Well... That morning when preparing to go to the hospital, I noticed there was no blood! No bleeding for the first time in (more) a year! I had NO SYMPTOMS anywhere or in anyway of cancer! I was healed! I went ahead with the surgery to install the 'I-Port," I felt I had better not cancel, it would not hurt to be ready if I should need to go ahead with the treatments. When things happen this fast you don't know what to do! My sister encouraged me to go ahead with the plan.

Don't ask me... I don't know why I continued. I needed to talk to my doctor. I needed to explain to him that I was healed. That (appointment) would be several days later. The chemotherapy was to start in about a week. I would see the doctor before then and have more tests... I thought.

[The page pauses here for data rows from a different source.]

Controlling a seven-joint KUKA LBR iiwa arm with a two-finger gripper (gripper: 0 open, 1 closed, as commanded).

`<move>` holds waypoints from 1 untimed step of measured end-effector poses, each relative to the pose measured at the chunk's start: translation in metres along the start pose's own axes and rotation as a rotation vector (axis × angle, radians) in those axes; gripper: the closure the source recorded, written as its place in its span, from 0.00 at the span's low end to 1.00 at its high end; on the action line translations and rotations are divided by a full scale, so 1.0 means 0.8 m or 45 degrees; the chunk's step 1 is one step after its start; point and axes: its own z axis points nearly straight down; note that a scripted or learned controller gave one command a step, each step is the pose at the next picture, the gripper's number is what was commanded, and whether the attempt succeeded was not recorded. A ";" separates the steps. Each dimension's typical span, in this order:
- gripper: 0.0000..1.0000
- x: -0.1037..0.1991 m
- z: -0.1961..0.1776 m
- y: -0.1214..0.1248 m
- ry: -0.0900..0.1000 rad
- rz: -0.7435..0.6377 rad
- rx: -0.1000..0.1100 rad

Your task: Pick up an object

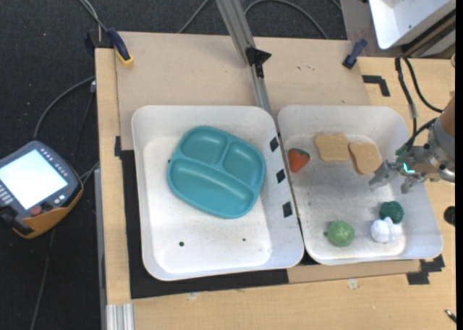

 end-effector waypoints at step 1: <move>0.00 0.000 0.000 0.000 0.000 0.000 -0.001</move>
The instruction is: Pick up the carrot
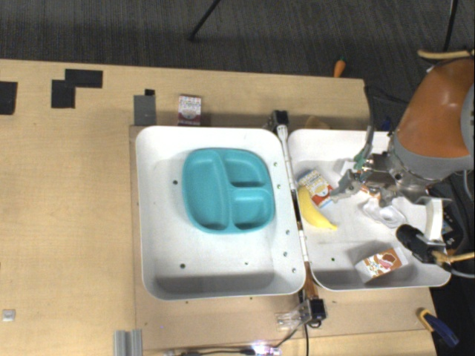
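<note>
Your wooden counter (67, 199) bears two bins; the end effector (355, 178) hangs over the right bin (415, 273), grip unreadable. No carrot is identifiable, only a banana (315, 215) nearby.

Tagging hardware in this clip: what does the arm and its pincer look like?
The arm enters from the right: a rounded orange band above a grey wrist section. The pincer is a small metallic assembly with thin, dark-tipped fingers. Black cables run along the arm's lower side, near a white block. No readable markings.
</note>
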`<action>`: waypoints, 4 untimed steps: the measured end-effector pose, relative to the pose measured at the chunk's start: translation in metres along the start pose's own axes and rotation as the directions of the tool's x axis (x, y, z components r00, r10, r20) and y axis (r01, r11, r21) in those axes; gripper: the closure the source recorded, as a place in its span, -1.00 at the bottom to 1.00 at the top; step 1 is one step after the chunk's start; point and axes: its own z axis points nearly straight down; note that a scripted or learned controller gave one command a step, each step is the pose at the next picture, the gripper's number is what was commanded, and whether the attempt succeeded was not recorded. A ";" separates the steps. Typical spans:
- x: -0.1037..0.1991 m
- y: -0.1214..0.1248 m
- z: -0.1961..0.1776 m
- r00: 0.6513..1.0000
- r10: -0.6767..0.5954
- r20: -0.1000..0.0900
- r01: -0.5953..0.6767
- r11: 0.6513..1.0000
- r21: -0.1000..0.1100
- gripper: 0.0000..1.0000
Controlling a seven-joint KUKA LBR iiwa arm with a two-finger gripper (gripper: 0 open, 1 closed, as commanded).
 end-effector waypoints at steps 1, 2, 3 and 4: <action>0.056 -0.011 0.043 0.997 -0.078 -0.001 0.078 0.997 0.000 -1.00; 0.055 -0.008 0.031 0.997 -0.073 0.000 0.073 0.997 -0.007 1.00; 0.055 -0.008 0.031 0.997 -0.073 0.000 0.073 0.997 -0.007 -1.00; 0.068 0.028 0.044 0.975 0.221 0.000 -0.221 0.975 -0.002 -1.00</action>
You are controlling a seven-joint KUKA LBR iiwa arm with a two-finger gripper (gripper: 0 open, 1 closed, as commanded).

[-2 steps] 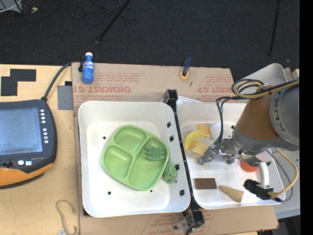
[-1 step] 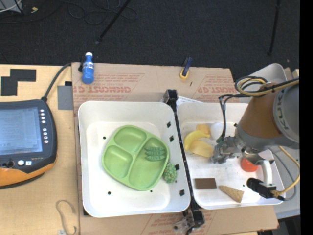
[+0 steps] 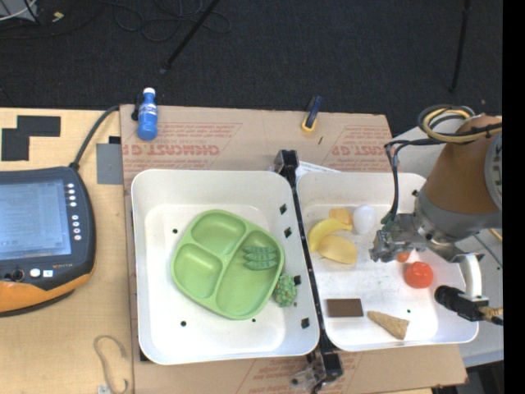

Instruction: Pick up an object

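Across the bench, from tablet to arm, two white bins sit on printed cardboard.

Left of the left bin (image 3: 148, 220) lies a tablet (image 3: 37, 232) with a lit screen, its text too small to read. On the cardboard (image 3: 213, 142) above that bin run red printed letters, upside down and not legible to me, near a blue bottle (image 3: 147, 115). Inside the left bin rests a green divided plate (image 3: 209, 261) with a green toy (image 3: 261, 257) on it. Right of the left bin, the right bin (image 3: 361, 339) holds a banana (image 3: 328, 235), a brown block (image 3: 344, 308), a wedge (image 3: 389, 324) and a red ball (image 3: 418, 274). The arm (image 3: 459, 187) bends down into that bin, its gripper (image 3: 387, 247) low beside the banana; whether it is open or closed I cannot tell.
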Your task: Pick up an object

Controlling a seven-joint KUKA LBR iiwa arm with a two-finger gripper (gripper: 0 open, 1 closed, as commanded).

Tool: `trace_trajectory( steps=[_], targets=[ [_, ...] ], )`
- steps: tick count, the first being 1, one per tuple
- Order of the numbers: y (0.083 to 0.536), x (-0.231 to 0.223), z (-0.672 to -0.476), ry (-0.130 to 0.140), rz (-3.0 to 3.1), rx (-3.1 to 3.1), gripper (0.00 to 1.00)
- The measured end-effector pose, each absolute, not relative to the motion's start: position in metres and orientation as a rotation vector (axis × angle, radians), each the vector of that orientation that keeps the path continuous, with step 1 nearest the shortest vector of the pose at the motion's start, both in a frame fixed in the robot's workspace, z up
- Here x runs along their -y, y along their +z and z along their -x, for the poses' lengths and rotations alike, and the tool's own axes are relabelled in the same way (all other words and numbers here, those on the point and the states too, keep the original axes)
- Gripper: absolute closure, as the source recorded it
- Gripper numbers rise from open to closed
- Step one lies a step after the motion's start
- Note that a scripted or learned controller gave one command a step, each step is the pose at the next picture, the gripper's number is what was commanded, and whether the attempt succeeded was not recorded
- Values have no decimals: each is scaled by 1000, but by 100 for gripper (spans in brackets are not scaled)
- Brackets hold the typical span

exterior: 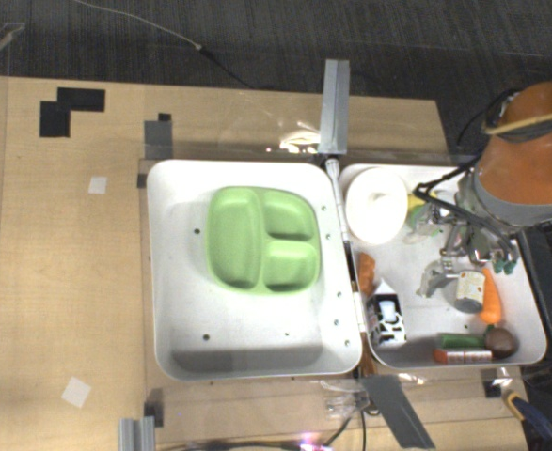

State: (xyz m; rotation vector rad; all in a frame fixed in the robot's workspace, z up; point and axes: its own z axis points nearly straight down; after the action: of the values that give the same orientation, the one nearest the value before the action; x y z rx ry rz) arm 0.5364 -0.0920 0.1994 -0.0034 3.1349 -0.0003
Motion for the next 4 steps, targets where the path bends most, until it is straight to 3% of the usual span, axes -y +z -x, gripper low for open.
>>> trace_trajectory(
  steps=[1, 2, 3, 4],
  targets=[
    [103, 184, -521, -1, 64, -3142, 0],
    [91, 204, -502, -5, 26, -3122, 0],
    [106, 203, -508, -12, 36, -3101, 100],
    [227, 204, -623, 3, -1208, -2886, 100]
  ],
)
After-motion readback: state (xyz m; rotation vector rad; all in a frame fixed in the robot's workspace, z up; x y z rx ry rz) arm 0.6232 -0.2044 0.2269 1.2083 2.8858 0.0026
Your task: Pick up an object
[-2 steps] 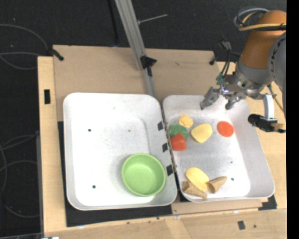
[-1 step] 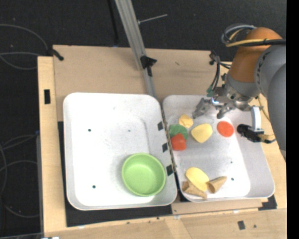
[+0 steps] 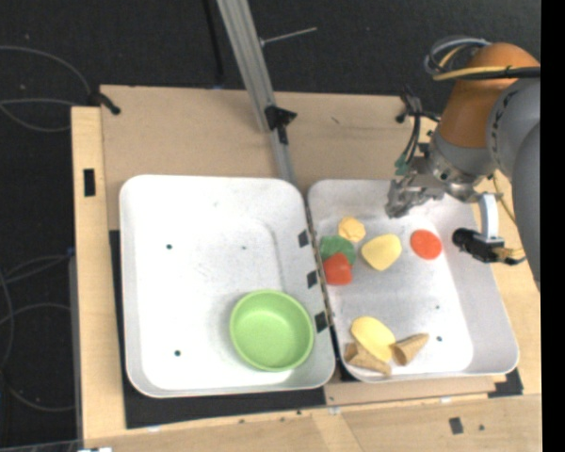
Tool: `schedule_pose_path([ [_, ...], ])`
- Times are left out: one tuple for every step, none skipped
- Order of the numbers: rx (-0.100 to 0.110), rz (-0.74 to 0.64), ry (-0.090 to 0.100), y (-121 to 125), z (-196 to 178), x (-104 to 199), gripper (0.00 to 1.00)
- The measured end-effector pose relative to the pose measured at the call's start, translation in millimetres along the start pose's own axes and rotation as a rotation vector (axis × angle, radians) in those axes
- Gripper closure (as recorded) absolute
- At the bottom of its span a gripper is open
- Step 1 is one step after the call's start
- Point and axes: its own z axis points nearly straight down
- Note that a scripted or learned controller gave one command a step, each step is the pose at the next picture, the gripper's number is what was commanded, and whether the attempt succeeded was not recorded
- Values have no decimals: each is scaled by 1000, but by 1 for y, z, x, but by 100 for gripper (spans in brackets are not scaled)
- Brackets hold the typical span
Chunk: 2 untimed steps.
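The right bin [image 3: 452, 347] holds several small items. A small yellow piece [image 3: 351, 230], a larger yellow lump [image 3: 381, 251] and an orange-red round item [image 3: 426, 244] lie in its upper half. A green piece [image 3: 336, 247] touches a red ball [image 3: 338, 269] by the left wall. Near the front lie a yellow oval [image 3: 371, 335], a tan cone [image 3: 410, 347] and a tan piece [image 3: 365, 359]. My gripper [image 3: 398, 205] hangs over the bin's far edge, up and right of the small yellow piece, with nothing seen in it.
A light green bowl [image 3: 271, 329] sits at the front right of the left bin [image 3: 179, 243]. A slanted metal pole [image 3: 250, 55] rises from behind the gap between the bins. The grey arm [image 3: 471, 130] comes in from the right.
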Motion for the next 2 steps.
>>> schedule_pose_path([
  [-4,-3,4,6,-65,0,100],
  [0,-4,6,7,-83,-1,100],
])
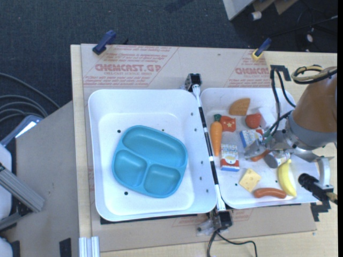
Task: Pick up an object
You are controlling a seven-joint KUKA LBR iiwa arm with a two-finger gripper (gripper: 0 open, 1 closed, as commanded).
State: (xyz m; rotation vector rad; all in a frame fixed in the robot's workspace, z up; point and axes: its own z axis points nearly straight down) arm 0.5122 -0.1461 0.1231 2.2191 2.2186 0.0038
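Toy foods lay scattered in your right bin (230, 98): a tapered orange carrot (215, 137), a curved yellow banana (286, 178), a cheese wedge (250, 180), a smooth sausage (270, 193). Your gripper (266, 154) hung low just beside the banana, above a small red piece. The left bin (102, 122) carried a glossy blue sectioned plate (150, 161).

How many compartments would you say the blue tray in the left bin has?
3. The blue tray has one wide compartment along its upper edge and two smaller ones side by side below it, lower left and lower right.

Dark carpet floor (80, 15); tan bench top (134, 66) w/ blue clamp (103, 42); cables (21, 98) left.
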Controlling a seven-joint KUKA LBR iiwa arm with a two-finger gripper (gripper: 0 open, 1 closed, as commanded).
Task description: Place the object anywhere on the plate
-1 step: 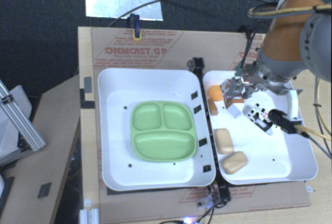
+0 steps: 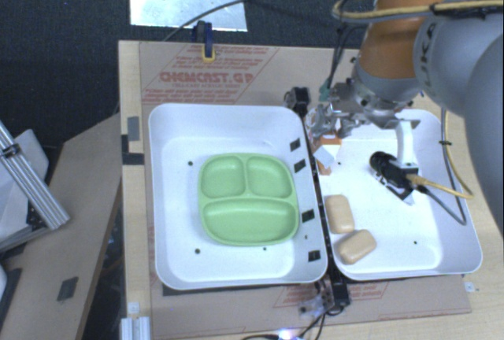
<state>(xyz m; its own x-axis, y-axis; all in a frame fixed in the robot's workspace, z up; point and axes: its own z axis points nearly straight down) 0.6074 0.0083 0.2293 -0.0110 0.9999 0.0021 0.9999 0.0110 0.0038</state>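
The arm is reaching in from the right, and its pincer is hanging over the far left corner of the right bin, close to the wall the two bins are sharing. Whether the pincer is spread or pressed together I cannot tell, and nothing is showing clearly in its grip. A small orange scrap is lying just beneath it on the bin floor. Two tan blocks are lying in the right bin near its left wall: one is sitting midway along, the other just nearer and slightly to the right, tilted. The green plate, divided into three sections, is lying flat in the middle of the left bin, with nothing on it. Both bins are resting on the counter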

I explained to the doctor and he asked, "Who healed you?" I told him, "GOD HEALED ME"... He pulled out the pictures which were taken during the colonoscopy... "Look at this, this is a VERY large malignancy" he continued and convinced me that it would be far better to take the chemo and radiation for 6 weeks because it had probably spread. "Better to be safe than sorry"... I reluctantly agreed.

Six weeks of chemo and radiation daily, then a month of rest, then surgery.

I explained to the surgical team that I had been healed and they made a promise. They promised that after putting me "under" on the table, if there was nothing there they would not cut.

Eight hours later I was in recovery and I was told the good news, everything went
well and there was no 'bag' .... no colostomy! I was going to live a normal life without any "devices."

One week later, after asking several times, I got the report from the lab results, NO CANCER!

Thanks God! Thank you, Jesus!

By the way... There was a reason God allowed the surgery to be performed, that's another story!
(Hint: it was a tremendous witness to doctors, nurses and staff, a few of which were muslim.)

I have many, more cases to write about and I will but as for now I am called to do some other things,,, more later.